Durante a prova foi interessante. No primeiro jogo o nervosismo estava muito alto, muita ansiedade e coração palpitando forte. Um pouco de tremedeira nas pernas e nas mãos. Notava que essa tremedeira atrapalhava meu jogo. Me sentia travado, sem que pudesse executar os movimentos da forma correta. Percebi claramente que perdi pontos por conta dessa instabilidade, o que me fez pensar mais na limitação e ficar ainda mais nervoso. Esse padrão se manteve nos dois primeiros jogos de grupo. No jogo eliminatório, meu primeiro tempo foi ainda mais nervoso. A sensação de ansiedade era muito forte. Alguns pontos eu sequer me lembro dos movimentos realizados. Ao sentar no intervalo, ouvi as instruções do Baldin. Algumas entraram na minha cabeça, mas acho que a maioria não. Comecei o segundo tempo mais lento, tentando observar melhor o jogo. Fui bem melhor. Os pontos foram saindo e fui me acalmando mais. Notei bem mais as jogadas e pude inclusive questionar o árbitro em alguns pontos. Parei em alguns momentos para respirar, isso me ajudou muito. No último ponto um movimento incorreto, finalmente sentia que o movimento era consciente. Um pouco tarde para obter consciência de tudo, fim de campeonato 😬

Após o fim um grande vazio. Nesse momento a amígdala deve ter reduzido a atividade e as glândulas responsáveis pela produção de noradrenalina e cortisol finalmente relaxaram. As conexões neurais possivelmente entraram em inibição, sistema simpático foi dando espaço ao parassimpático e o córtex frontal foi tomando controle de tudo. Ainda não conseguia relaxar, mas ia tentando entender um pouco melhor tudo que tinha acontecido. Aos poucos ia lembrando do que conseguia. De qualquer forma, a dopamina gerada pelos bons pontos que fiz no final do último jogo começava a esvaziar e parecia dar uma sensação de leve depressão. Já acabou? Sim, tudo muito intenso, mas muito produtivo. De novo me senti vivo, muito vivo. Com muita reflexão vou aprendendo e entendendo aos poucos as maravilhas desse esporte. Aos poucos vou conhecendo meu corpo melhor, como reajo as situações. Aos poucos vou tentando resolver os desafios que minha mente me coloca. E a cada experiência desse tipo, agradeço à Deus pela minha passagem aqui.

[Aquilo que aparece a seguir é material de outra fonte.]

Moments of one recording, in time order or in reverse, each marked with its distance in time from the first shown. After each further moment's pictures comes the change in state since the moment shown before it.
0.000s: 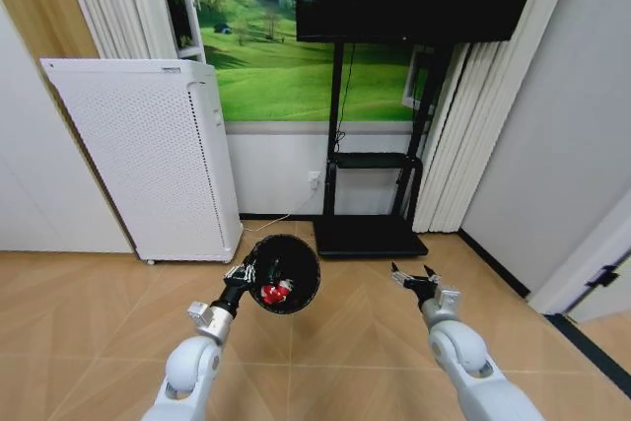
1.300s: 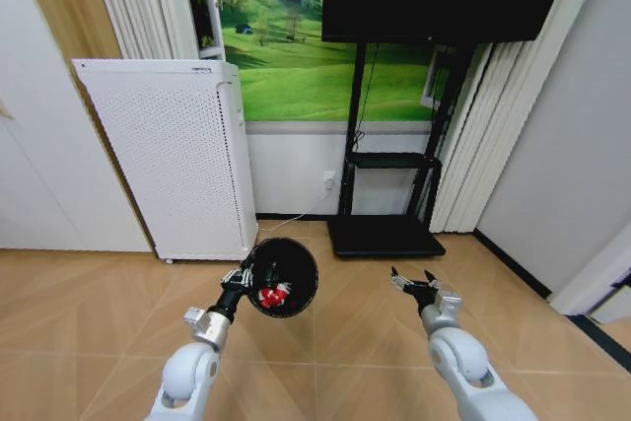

O saldo, além de me aprofundar no autoconhecimento, a qual considero uma das maiores ferramentas que temos para nos tornarmos melhores, foi ter conhecido pessoas novas. Pessoas incríveis, divertidas e interessantes. Espero ter feito novos amigos, amigos que completem a minha vida como os amigos da Baldin Esgrima.

Obrigado Pedro por ter me apresentado à Esgrima e ao Sabre como arma de jogo. Obrigado Thásia por sempre estar do meu lado e me aguentar nos meus momentos mais estressados! Amo vocês!